Sucking in an inhale, I turn my head toward her with every in
tention of kissing her. And not just brushing our lips together. No, I want to slip my tongue into her mouth and kiss her deeply. But then we both freeze when someone clears their throat.
"Good Lord, you two and the kissing," Isa's grandma's voice floats across the room. "At this rate, I think I'm going to have to set some ground rules or maybe sit down and give you both a safe sex talk."
"Jesus, she loves embarrassing me," Isa whispers, embarrassment lacing her tone.
I bite back a smile as I lean back and take in her flushed face. "She's not the only one who does."
She gives me a dirty look, but the corners of her lips threaten to turn upward. "Whatever. One of these days, I'm going to embarrass you back."
I can't keep a laugh from leaving my lips. "Yeah, good luck with that."
She glares at me then rolls her eyes and turns her head toward her grandma. "So, am I getting released? Please say yes, because I'm really getting tired of this bed."
Her grandma nods. "Yep. I had to pull a few strings, but I think we're going to be busting you out of here in the next hour or so."

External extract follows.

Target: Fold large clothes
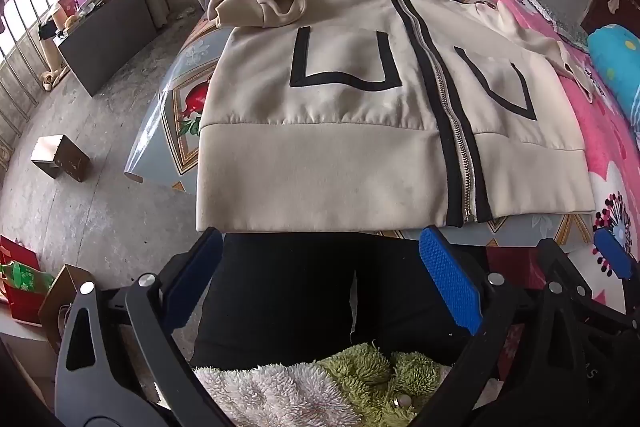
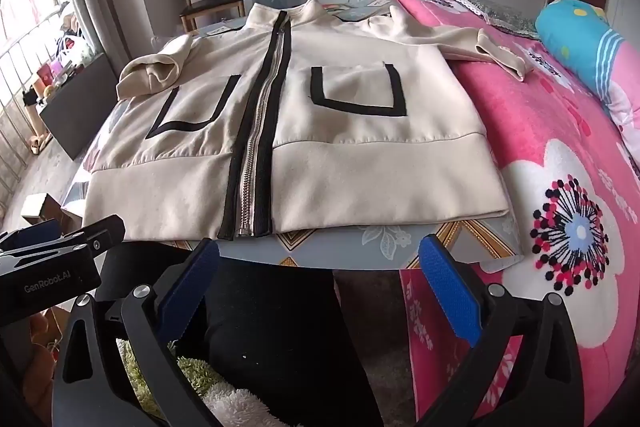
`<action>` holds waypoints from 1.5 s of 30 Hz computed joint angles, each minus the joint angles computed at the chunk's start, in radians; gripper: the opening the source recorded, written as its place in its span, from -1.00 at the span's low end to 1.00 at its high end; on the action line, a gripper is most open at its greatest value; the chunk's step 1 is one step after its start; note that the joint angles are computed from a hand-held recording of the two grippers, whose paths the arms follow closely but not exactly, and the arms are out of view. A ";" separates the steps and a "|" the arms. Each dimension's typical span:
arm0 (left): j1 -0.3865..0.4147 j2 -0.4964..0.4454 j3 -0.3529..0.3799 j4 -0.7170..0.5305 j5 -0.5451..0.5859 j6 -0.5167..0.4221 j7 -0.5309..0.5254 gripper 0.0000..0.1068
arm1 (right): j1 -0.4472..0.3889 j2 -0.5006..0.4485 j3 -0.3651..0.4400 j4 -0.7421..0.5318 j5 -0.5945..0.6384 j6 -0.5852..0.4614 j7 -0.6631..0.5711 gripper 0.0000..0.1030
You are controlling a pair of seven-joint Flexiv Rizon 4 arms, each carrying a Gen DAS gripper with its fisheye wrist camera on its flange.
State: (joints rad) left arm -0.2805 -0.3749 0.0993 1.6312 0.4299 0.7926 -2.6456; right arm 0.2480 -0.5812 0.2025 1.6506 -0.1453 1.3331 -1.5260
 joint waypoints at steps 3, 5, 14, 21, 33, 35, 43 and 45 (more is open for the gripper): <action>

Isa rests her head against the pillow. "Thank God. I am so ready for things to go back to normal."
Her grandma smiles, but it looks a bit forced. "Unfortunately, the officers are going to have to follow us home." She trades a subtle glance with me before looking back at Isa. "There are some things we need to talk about when we get home, too."
Isa lifts her head, her brows knitting as she looks at her grandma. "What's wrong?"
Her grandma steps up beside the bed and takes her hand. "It's not anything major. It's just something that happened this morning that we need to make you aware of."
She's sugarcoating the truth, and I'm not sure how I feel about it. I mean, I can understand wanting to protect Isa, but eventually, we'll have to tell her the truth.